The central span supports are concrete abutments carried on solid rock; the end piers are also located in the solid rock of the mountain side, all loose material being first removed, and the foundation pits blasted out into steps, on which was founded the concrete footing courses of the piers and abutments. The concrete is all made with imported Portland cement, in the proportion of one, two and five for the heart work, with a facing worked in, of a one, two and three mixture. Fig. 2 shows details of the skewback masonry for the arch feet. Above the foundation pits timber forms were used, into which concrete was placed and tamped; all anchor bolts being set in the concrete work as it
progressed.
The superstructure was begun, as shown in Fig. 3, by starting from the end of the approach viaducts, assembling it panel by panel with an over-reach traveler of special design, made of materials which would afterwards be of use for other purposes by the railway company; the timbers all being in long lengths, while all of the guys were of
wire rope. On the traveler was a four-spool bridge erecting engine, which also acted as a counter-weight for holding down the traveler.
The bridge was designed to carry a load in addition to the dead weight of two 96-ton consolidation engines, followed by a train load of 2,700 lbs. per lin ft. The metal work is of medium steel, manufactured in accordance with Theodore Cooper's Specifications for Railway Bridges. The dead load was assumed at 2,000 lbs. per linear
foot. Fig. 1 shows the strain diagrams for the various parts of the structure, and Tables I., II. and III. show the nature and amounts of the various strains and the sections adopted to withstand them.
The erection of the bridge was carried on through very stormy weather in the early winter. For many days at a stretch the work could only be carried on for a few hours a day, so that progress was necessarily slow. When one-half of the structure had been erected, it was necessary to take down the traveler, and move it around by the
switchbaok to the other end to continue the work.
When the center of the span was reached, only 20 minutes was occupied in making the last connection, so carefully had the measurements been made in locating the masonry.
Upon the completion of the riveting the bridge was tested by running across it,two heavy engines and a heavy rotary snow plow, aggregating in all 270 tons. The maximum deflection under this load, which was somewhat heavier than in the case of the loading for which the bridge was calculated, was 3/4-in. at the quarter point of the
center span, while the deflection at the center amounted to 1/2-in. Fig. 4 shows the completed structure.

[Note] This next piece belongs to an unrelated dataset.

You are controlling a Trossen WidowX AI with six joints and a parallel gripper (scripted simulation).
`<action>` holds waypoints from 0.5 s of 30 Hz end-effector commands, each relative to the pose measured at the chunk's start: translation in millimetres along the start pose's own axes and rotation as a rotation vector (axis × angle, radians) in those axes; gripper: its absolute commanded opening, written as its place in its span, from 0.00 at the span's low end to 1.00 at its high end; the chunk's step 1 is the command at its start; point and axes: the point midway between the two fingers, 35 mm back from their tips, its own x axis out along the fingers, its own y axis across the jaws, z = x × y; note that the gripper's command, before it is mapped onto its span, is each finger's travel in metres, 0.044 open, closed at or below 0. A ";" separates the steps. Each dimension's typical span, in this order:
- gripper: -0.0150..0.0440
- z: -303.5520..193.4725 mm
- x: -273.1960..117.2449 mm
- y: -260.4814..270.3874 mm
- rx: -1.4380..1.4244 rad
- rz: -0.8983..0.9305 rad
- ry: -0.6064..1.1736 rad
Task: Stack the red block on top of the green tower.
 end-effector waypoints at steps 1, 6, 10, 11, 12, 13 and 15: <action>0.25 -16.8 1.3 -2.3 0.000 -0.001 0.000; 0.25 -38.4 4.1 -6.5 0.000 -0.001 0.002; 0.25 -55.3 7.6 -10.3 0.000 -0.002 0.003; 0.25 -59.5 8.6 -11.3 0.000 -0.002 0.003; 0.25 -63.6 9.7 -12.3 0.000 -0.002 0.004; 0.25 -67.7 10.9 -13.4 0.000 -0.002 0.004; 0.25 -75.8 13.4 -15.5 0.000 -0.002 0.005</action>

The anticipated results in being able to keep the road open through the winter were fully realized. In spite of the heavy snows occurring immediately after the completion of the work, it was found very much easier to keep the tracks clear across
the summit.
The bridge was designed by the Atlantic, Gulf & Pacific Co., of Park Row Bldg, New York city, Geo. W. Catt, President and Chief Engineer; S. Wood, Designing Engineer, and was constructed under the supervision of Mr. Alfred Williams, Resident Engineer for the White Pass & Yukon Ry. Co., of which Mr. E. C. Hawkins, of Seattle,
Washington, is General Manager and Chief Engineer. The contractor for the structure was the Puget Sound Bridge & Dredging Co., C. E. Fowler, President and Chief Engineer. We are indebted to him and to Mr. H. S. Wood, the author of the design and calculations, for the information from which this article has been prepared.